* _TASK GOAL_
Copy all lines in the data that contain the string "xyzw".

* _INFORMATION SHOWN_

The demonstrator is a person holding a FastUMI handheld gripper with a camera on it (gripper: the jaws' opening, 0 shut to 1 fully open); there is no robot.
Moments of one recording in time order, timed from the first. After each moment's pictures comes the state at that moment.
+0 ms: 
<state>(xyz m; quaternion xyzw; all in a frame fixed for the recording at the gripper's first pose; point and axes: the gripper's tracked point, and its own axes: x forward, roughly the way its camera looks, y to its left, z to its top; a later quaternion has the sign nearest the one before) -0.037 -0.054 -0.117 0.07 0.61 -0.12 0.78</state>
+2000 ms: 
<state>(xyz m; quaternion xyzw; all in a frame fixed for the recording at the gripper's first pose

* _EXERCISE ANSWER_
<state>(xyz m; quaternion xyzw; all in a frame fixed for the recording at the gripper's first pose; point and axes: the gripper's tracked point, and its own axes: x forward, roughly the way its camera looks, y to its left, z to its top; a later quaternion has the sign nearest the one before) -0.037 -0.054 -0.117 0.07 0.61 -0.12 0.78</state>
<state>(xyz m; quaternion xyzw; all in a frame fixed for the recording at the gripper's first pose

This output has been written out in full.